Radius of convergence for matrix exponential In the context of systems of linear ODE with constant coefficients, my lecture notes on ODE mention that the matrix exponential $e^{tA}$ has an infinite radius of convergence. This shows up in a proof that $e^{tA}$ is a fundamental matrix of $y'(t)=Ay(t)$, where the derivative of a matrix-valued function can be defined component-wise.
The matrix exponential function is defined by the series
$exp(A):=e^A:=\sum \limits_{n=0}^{\infty} \frac{A^n}{n!}$.
Now I know that in the case of the power series in $\mathbb{C}$ we define the radius of convergence of a power series $\sum \limits_{n=0}^{\infty} c_n z^n$ as
$R:=\sup \{r \geq0:(c_n r^n)_{n \in \mathbb{N}} \text{ is a bounded sequence}\}$
where bounded means that $|c_n r^n| \leq M$ for some $M>0$.
How can we generalize this to matrix power series like the matrix exponential? In general, it does not make sense to take the supremum over a set of matrices. But if we have a power series where $z$ is still a complex number, and only the coefficients can be matrices, then we could use the same definition as before
$R:=\sup \{r \geq0:(C_n r^n)_{n \in \mathbb{N}} \text{ is a bounded sequence}\}$
where $C_n$ are matrices and bounded then means that $\|C_n r^n\|| \leq M$ for some $C$.

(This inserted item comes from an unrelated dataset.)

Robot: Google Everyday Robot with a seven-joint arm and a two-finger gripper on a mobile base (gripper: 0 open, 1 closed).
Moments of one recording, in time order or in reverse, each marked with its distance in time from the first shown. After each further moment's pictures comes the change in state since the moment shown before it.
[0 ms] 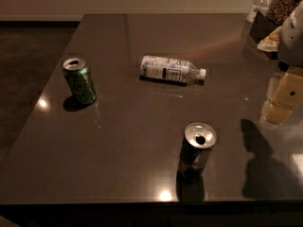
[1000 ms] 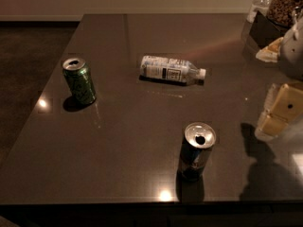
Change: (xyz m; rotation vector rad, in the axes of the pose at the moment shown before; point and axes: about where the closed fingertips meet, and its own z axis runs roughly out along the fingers) arm -0.001 0.016 0.008 -0.011 -0.058 0.028
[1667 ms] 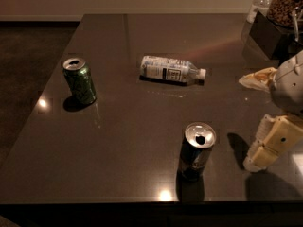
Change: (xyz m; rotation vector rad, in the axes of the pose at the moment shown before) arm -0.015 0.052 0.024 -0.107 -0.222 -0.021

It follows that each component of the power series has the same radius of convergence as the matrix series.
So we can differentiate term-wise in each component to obtain the derivative of the matrix exponential.
Is this a common definition? I could not find any source that gives a general definition.
Thanks for any help and suggestions!
 A: You are correct to observe that we need some suitable function from matrices to real numbers to define convergence. This is called a norm. Unfortunately for a vector space (and the set of matrices here can be seen as a vector space) there is more than one norm. Fortunately, there is a theorem that says on a finite dimensional vector space all norms are equivalent (see also the wikipedia article). Here this means that all norms will give us the same definition of convergence.
One possible norm for matrices is the sum of the absolute values of the eigenvalues of the matrix. Using this norm (maybe there is a more convenient choice of norm) one can show that the radius of convergence of the exponential series is indeed infinite.
A: Write $$A\le aU$$ where $a$ is the largest element of $A$ and $U$ is a $d\times d$ matrix of all ones. The comparison is made element-wise, ignoring the signs.
Then
$$A^n\le(aU)^n= d^{n-1}a^nU$$ and
$$\sum_{n=0}^\infty\frac{A^n}{n!}\le\frac{e^{da}}dU=:MU.$$
A: We can actually keep the same definition for matrix power series since it is in terms of real sequences $(c_n r^n)_{n \in \mathbb{N}}$ only, i.e $r \geq 0$ is a non-negative real number.
For complex series we then have:
Theorem: Let the power series $P(z)=\sum_{n=0}^{\infty} c_n z^n$ have radius of convergence $R$. Then
$(i)$ $P(z)$ diverges for all $z$ with $\lvert z \rvert >R$.
$(ii)$ For each $0<r<R$, the series $P(z)$ converges uniformly on $\bar{B}_r(0)=\{z \in \mathbb{C}:\lvert z \rvert \leq r\}$
$(iii)$ $P(z)$ converges absolutely for $z \in B_R(0)=\{z \in \mathbb{C}:\lvert z \rvert <R\}$
A similar statement follows for matrix power series by replacing the absolute value by the matrix norm (see here).